Question

In a triangle $\Delta ABC$, if O, H and G represents circum-centre, orthocenter and centroid respectively then $GO:HG = $
A) $1:2$
B) $2:1$
C) $1:3$
D) $2:3$

Answer 1

Hint: First make some construction regarding the altitude on BC and median of BC and then use them to show the similarity in the triangles that are needed to show the desired result.

Complete step-by-step solution:
It is given in the problem that O, H, and G represents circum-center, orthocenter, and centroid respectively.
The goal of the problem is to find the ratio $GO: HG$.
First draw a figure that defines a triangle and the points O, H, and G defining circum-center, orthocenter, and centroid respectively. Then the figure is given as:

Now, draw an altitude from the vertex A that cuts the side \[BC\] at point P, as $H$ is an orthocenter so AP passes through the point H and assume that Q is the median of the side \[BC\] such that $BQ = QC$. Then construct a line$AQ$. Also draw a line $OQ$, which is perpendicular on the side BC as O is the circum-center.
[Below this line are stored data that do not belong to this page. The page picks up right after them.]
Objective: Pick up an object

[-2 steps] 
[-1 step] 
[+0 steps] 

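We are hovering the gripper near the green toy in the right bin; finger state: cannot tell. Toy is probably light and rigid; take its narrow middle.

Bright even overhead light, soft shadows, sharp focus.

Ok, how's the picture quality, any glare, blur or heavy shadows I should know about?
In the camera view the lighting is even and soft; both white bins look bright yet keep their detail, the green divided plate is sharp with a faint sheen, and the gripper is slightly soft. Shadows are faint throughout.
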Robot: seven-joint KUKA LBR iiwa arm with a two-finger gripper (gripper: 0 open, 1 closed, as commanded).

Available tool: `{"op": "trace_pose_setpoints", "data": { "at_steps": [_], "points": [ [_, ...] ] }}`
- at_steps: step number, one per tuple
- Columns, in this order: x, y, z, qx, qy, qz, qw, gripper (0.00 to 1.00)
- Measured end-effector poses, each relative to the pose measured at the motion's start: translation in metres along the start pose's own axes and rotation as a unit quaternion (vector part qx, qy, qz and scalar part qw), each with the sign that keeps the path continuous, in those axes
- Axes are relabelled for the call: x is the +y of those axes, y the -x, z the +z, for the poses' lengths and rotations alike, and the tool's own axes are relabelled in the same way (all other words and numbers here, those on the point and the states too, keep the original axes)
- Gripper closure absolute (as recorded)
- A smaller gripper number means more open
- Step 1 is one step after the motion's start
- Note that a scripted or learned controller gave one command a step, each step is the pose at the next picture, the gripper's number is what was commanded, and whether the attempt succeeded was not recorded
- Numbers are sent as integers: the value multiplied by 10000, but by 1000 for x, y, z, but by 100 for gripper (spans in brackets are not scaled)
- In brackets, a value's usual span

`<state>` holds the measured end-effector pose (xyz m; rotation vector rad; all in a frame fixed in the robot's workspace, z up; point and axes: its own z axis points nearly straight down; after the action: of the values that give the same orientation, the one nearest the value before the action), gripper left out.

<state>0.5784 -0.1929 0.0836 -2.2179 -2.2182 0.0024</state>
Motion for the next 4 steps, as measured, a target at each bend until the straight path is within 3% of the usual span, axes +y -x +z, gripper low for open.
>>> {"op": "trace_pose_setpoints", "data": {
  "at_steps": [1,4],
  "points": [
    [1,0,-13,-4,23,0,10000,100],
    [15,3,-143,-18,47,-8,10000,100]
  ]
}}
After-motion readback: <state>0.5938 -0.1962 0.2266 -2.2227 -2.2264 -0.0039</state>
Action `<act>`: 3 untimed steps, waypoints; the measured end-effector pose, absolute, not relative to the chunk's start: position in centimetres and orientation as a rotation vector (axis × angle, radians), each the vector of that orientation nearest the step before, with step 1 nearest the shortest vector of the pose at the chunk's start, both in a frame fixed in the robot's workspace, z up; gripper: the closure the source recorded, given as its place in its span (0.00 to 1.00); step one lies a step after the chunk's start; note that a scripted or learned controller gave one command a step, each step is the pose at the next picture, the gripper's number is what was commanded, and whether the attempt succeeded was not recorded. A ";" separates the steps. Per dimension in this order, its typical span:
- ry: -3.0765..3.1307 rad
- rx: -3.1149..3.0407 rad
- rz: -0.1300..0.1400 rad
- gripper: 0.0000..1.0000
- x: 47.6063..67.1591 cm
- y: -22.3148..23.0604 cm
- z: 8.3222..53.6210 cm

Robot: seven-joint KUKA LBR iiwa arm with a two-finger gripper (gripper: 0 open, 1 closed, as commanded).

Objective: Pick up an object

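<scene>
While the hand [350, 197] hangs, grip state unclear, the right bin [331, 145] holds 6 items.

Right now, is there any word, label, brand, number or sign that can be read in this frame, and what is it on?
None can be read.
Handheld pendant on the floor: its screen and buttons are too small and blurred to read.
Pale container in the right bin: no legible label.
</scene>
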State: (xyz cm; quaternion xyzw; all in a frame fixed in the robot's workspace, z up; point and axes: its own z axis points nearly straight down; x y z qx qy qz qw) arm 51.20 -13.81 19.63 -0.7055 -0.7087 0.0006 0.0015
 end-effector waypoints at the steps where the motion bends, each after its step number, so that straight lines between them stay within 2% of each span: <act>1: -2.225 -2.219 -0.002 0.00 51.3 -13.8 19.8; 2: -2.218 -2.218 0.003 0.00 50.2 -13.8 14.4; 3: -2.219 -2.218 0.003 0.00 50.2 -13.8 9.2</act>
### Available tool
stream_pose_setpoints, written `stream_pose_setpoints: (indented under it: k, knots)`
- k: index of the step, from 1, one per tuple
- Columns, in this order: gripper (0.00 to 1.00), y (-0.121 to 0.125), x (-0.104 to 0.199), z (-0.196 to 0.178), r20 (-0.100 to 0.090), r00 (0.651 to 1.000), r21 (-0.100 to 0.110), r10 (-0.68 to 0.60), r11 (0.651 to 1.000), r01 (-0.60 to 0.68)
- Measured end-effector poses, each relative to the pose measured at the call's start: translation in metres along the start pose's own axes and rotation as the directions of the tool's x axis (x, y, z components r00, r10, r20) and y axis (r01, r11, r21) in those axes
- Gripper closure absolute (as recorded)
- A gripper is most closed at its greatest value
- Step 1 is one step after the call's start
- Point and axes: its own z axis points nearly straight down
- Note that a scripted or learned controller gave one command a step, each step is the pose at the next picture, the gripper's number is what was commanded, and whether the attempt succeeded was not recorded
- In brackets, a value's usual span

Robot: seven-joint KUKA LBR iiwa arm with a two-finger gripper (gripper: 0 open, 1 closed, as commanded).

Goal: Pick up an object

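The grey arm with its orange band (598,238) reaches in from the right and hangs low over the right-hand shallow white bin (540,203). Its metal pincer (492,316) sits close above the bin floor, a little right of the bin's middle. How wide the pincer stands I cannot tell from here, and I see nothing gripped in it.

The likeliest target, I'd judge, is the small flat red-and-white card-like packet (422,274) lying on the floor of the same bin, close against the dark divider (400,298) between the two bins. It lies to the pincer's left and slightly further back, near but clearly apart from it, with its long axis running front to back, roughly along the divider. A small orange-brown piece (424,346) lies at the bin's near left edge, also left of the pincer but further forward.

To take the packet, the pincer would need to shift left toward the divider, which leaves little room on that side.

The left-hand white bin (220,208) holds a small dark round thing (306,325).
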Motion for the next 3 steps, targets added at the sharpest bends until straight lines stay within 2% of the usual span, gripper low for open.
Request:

After the construction, the figure is given as:

The line $AP||OQ$ as both are perpendicular to the side $BC$ and $AQ$is the transversal line that passes through two lines $AP$ and$OQ$. Now, construct two triangles $\Delta AGH$ and $\Delta QGO$. These triangles are given in a figure as:

Now, in triangles $\Delta AGH$ and $\Delta QGO$,
$\angle AGH = \angle OGQ$(Vertically opposite angles)
$\angle GAH = \angle GQO$(Alternate angle on A transversal axis)
Then using the \[AAA\] rule of similarity, we have the conclusion that the triangle $\Delta AGH$ and $\Delta QGO$ are similar.
$\Delta AGH \sim \Delta QGO$
Using the property of similarity, the sides of the triangles are in the same proportion. That is,
$\dfrac{{AG}}{{GH}} = \dfrac{{QG}}{{GO}}$
$\dfrac{{AG}}{{QG}} = \dfrac{{GH}}{{GO}}$
As it is given that $G$is the centroid thus it divides the median in $2:1$ ratio. That is,
$AG = 2QG$
SO, the above fraction is given as:
$ \Rightarrow \dfrac{{AG}}{{QG}} = \dfrac{{GH}}{{GO}} = \dfrac{2}{1}$
$\dfrac{{GH}}{{GO}} = \dfrac{2}{1}$
$ \Rightarrow \dfrac{{GO}}{{HG}} = \dfrac{1}{2}$

Hence,the required ratio is: $GO:HG = 1:2$
Therefore, Option (A) is correct.

Note:
There are four similarity tests that make sure that the given triangles are similar.
(1) AAA- If all the three angles of the triangle are the same then the triangles are similar.
(2) ASA- If the ratio of the two sides is equal in both the triangles and the corresponding angles is also same then the triangles are similar.
(3) SSS- If the ratio of all the sides of the triangles is equal then both the triangles are similar.
(4) RHS- If the ratio of the hypotenuse and the one side of the right-angled triangle are the same then the triangles are similar.